A diameter of a circle has endpoints P(-10,2) and Q(4,6)
a. find the center of the circle.
b. find the radius of your answer is not an interger express in radical form
c. write an equation for the circle
The center is the midpoint of PQ: (-3,4)
The radius is half the length of PQ: 1/2 √(14^2+4^2)
Now, knowing the center and the radius, you know that the equation is
(x+3)^2 + (y-4)^2 = r^2
i got (x+3)^2 + (y-2)^2=65
Please help
To find the center of the circle, we can use the midpoint formula. The formula for finding the midpoint of a line segment with endpoints (x1, y1) and (x2, y2) is:
Midpoint = ((x1 + x2)/2, (y1 + y2)/2)
a. For our given points P(-10, 2) and Q(4, 6), we can find the midpoint as follows:
Midpoint = ((-10 + 4)/2, (2 + 6)/2)
= (-6/2, 8/2)
= (-3, 4)
Therefore, the center of the circle is (-3, 4).
b. To find the radius of the circle, we can use the distance formula. The formula for finding the distance between two points (x1, y1) and (x2, y2) is:
Distance = √((x2 - x1)^2 + (y2 - y1)^2)
Using the points P(-10, 2) and Q(4, 6), we can find the distance as follows:
Distance = √((4 - (-10))^2 + (6 - 2)^2)
= √((4 + 10)^2 + (6 - 2)^2)
= √(14^2 + 4^2)
= √(196 + 16)
= √212
Therefore, the radius of the circle is √212 (expressed in radical form).
c. The equation for a circle with center (h, k) and radius r is:
(x - h)^2 + (y - k)^2 = r^2
Using the center (-3, 4) and the radius √212, the equation for the circle becomes:
(x + 3)^2 + (y - 4)^2 = (√212)^2
(x + 3)^2 + (y - 4)^2 = 212
So, the equation for the circle is (x + 3)^2 + (y - 4)^2 = 212.
To find the center of the circle, you can use the midpoint formula. The midpoint formula states that the coordinates of the midpoint between two points, (x₁, y₁) and (x₂, y₂) is given by:
Midpoint = ((x₁ + x₂)/2 , (y₁ + y₂)/2)
a. Using the midpoint formula, let's find the center of the circle:
Coordinates of P: x₁ = -10, y₁ = 2
Coordinates of Q: x₂ = 4, y₂ = 6
Center of the circle = ((-10 + 4)/2 , (2 + 6)/2)
= (-6/2 , 8/2)
= (-3 , 4)
Therefore, the center of the circle is (-3, 4).

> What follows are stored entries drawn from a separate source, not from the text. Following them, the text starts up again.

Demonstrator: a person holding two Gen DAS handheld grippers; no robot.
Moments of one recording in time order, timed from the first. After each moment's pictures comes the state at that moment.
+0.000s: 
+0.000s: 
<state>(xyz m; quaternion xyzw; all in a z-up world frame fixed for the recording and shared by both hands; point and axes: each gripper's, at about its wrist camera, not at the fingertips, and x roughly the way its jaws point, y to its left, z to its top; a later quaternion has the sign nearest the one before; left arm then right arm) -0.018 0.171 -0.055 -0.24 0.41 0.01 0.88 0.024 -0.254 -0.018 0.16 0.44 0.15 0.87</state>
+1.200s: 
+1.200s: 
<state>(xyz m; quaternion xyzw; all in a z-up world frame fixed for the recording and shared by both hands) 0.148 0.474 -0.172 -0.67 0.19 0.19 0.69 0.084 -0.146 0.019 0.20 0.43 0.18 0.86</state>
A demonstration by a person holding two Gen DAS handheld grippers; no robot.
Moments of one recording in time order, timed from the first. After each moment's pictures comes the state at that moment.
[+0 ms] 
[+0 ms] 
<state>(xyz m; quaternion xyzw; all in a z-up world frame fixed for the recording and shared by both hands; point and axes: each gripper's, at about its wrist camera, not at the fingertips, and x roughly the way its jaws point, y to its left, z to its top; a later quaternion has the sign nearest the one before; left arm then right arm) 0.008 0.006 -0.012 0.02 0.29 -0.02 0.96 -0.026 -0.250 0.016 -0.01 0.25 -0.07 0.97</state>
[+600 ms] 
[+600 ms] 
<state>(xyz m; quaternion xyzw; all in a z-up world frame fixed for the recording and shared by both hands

b. To find the radius of the circle, we can use the distance formula. The distance formula states that the distance between two points, (x₁, y₁) and (x₂, y₂) is given by:
Distance = √((x₂ - x₁)² + (y₂ - y₁)²)
Using the distance formula, let's find the distance between the center of the circle and one of the endpoints, P or Q:
Coordinates of P: x₁ = -10, y₁ = 2
Coordinates of the center: x₂ = -3, y₂ = 4
Distance = √((-3 - (-10))² + (4 - 2)²)
= √((7)² + (2)²)
= √(49 + 4)
= √53
Therefore, the radius of the circle is √53 (expressed in radical form).
c. To write the equation of the circle, we can use the formula:
Standard Equation of a Circle: (x - h)² + (y - k)² = r²
Where (h, k) represents the center of the circle, and r represents the radius.
From part a, we found that the center of the circle is (-3, 4), and from part b, we found that the radius is √53 (expressed in radical form).
Substituting these values into the equation, we get:
(x - (-3))² + (y - 4)² = (√53)²
(x + 3)² + (y - 4)² = 53
Therefore, the equation of the circle is (x + 3)² + (y - 4)² = 53.